A tiny tiny bit on the KL divergence

We haven't had too much time this course to talk about information theory, but it is good to have a bit of an idea of what this value measures.

Above we said entropy, $H(p)$, is a value of unpredictability in a system. Another way to think of it is the amount of 'surprise' in a system. If variables are completely uniformly random, you are always surprised to what value you might get when making an observation. If there is some unevenness in the distribution, you would be less surprised to see higher probability variables than others (and thus the average amount of surprise, or entropy is lower).

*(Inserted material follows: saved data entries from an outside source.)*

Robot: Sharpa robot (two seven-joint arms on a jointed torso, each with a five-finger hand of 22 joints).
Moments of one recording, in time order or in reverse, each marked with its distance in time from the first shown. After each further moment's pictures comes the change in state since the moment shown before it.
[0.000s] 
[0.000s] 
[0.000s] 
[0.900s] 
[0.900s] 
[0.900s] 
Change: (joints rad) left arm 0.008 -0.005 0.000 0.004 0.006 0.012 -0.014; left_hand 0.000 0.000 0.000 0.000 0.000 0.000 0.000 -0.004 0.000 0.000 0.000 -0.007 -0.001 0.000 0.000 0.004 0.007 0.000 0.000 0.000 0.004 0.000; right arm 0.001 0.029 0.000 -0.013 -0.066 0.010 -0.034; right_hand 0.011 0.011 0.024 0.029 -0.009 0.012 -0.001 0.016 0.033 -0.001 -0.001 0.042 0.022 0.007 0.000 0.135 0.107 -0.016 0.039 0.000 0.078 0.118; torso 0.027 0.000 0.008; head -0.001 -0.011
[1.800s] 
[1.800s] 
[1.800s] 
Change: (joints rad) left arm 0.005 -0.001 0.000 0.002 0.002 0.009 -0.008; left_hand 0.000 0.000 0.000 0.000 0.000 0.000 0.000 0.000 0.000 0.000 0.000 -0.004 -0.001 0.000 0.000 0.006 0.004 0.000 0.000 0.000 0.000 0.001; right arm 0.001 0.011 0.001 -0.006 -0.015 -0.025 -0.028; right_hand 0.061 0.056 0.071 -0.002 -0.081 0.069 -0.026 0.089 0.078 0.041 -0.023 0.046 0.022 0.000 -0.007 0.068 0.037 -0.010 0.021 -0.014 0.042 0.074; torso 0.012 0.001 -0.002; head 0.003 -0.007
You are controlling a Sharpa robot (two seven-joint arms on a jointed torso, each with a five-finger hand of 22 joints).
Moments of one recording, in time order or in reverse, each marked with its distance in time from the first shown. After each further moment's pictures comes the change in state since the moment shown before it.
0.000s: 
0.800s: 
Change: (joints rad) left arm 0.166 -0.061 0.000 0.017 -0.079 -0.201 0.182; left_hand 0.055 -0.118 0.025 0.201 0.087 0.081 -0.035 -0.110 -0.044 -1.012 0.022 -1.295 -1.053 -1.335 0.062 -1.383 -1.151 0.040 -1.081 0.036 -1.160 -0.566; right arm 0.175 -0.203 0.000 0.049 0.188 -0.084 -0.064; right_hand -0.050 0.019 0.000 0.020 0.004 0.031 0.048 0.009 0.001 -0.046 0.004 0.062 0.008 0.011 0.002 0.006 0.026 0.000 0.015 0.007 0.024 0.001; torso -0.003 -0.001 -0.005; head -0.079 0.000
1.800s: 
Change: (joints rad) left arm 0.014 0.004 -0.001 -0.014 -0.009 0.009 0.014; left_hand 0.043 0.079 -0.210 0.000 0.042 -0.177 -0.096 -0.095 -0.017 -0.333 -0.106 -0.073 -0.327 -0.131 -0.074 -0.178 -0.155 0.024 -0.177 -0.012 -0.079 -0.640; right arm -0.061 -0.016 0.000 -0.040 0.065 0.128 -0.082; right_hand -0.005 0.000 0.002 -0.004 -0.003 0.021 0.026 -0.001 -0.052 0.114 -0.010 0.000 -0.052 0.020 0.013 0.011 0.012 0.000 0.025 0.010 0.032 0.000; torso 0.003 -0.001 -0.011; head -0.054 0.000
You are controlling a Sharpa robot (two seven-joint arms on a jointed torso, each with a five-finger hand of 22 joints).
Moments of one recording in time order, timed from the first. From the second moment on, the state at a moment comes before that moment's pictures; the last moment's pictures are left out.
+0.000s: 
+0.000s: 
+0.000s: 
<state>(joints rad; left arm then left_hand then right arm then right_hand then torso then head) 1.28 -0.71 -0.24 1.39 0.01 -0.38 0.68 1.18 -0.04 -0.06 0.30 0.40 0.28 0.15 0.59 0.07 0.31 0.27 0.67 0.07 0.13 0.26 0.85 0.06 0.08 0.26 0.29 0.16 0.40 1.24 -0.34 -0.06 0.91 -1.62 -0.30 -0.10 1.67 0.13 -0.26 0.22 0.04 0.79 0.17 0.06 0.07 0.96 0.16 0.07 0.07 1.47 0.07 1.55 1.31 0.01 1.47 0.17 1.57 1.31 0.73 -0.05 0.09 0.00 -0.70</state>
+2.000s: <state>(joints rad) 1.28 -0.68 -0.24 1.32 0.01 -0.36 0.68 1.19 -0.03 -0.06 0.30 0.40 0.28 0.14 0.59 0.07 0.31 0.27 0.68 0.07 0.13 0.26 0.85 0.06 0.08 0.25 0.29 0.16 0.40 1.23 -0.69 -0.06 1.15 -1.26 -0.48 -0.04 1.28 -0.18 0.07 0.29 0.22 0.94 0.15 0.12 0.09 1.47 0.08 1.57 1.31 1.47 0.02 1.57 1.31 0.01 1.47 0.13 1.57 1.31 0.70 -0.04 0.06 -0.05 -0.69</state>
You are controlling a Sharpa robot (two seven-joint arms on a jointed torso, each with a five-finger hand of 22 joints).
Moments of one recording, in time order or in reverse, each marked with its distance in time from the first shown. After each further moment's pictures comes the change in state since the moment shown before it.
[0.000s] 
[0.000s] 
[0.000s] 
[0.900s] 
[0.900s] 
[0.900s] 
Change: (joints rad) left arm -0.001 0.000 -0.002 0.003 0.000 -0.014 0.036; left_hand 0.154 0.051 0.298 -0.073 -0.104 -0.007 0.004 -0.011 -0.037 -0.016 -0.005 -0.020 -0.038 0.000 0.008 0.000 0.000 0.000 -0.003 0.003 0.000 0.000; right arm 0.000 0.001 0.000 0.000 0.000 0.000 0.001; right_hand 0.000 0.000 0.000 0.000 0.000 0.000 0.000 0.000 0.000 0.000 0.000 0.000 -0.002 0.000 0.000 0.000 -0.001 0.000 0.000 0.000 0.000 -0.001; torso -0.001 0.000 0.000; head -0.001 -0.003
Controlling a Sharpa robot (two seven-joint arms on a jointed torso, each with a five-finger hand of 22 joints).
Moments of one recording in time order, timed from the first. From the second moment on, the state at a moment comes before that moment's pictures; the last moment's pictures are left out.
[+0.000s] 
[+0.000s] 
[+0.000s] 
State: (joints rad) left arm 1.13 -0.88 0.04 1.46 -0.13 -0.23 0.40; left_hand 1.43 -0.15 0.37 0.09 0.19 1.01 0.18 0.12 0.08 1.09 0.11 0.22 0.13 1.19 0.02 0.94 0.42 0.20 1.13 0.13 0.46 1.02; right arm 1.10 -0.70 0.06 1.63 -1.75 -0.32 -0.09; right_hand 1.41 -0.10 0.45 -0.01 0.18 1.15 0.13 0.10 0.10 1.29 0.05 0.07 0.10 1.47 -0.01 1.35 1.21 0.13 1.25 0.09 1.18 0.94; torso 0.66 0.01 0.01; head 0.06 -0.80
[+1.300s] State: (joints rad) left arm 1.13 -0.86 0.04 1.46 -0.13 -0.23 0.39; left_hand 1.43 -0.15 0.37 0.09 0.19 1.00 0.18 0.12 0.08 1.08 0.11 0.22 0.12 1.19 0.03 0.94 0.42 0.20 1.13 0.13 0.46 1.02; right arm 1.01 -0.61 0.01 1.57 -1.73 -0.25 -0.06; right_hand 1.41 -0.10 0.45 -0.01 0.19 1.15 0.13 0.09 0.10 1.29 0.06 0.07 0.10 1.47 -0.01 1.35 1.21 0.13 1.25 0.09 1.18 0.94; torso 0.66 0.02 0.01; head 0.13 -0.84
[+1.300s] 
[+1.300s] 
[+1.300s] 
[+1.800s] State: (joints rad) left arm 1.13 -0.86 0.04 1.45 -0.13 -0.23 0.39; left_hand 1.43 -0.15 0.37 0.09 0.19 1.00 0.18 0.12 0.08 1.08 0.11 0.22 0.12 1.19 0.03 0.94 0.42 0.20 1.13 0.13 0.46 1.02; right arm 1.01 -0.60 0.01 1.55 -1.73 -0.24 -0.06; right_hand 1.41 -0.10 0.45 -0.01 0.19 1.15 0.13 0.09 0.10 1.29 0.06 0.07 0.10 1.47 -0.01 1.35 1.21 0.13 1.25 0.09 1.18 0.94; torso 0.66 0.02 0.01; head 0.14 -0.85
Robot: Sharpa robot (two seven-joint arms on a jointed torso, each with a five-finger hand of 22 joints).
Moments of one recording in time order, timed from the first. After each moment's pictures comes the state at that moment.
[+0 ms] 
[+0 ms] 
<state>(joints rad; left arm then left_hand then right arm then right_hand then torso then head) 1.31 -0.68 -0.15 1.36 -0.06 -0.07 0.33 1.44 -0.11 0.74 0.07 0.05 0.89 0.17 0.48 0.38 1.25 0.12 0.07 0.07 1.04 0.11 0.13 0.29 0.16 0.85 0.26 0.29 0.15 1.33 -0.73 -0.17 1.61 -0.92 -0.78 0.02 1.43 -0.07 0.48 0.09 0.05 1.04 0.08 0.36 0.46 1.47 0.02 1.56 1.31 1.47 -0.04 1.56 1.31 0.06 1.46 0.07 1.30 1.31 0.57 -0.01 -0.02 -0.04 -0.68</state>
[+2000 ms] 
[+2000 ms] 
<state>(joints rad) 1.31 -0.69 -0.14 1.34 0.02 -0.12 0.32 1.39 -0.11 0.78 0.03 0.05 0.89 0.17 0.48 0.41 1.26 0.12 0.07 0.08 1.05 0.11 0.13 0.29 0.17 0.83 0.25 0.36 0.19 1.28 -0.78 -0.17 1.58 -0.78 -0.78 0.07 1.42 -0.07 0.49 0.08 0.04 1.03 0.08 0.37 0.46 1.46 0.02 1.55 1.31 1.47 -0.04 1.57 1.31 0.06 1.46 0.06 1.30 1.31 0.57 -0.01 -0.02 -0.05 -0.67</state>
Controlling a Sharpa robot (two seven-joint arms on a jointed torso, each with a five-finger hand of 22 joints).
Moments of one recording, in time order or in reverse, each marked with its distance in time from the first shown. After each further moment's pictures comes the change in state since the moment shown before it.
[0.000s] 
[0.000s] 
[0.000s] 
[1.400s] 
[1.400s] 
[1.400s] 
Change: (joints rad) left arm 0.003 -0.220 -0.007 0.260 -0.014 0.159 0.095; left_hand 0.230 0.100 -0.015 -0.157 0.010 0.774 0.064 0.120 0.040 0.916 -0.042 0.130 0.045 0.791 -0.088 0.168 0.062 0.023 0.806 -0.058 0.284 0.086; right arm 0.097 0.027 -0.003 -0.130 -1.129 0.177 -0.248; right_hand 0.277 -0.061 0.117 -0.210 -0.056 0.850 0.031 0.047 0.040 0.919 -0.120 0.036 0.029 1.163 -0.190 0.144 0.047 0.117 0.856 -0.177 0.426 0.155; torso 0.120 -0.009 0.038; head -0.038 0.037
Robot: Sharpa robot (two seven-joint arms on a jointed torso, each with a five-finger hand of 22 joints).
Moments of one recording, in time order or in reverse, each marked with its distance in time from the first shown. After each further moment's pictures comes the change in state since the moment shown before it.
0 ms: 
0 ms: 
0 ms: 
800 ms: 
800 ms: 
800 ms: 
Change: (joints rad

The KL divergence measures the extra amount of surprise you get when you need to look at both distribution p and distribution q. We can decompose it into entropy:

$$ KL(p\vert\vert q) = H(p,q) - H(p) $$

Where $H(p,q)$ is the cross-entropy between distributions p and q. The cross entropy measures how much information, or surpirise in q can tell us about p. If the distribution q describes distribution p, then there is no extra surprise and the KL divergence is 0. This is a good metric for this problem since we want this 2-dimensional distribution q to describe this high dimensional distribution p as closely as possible!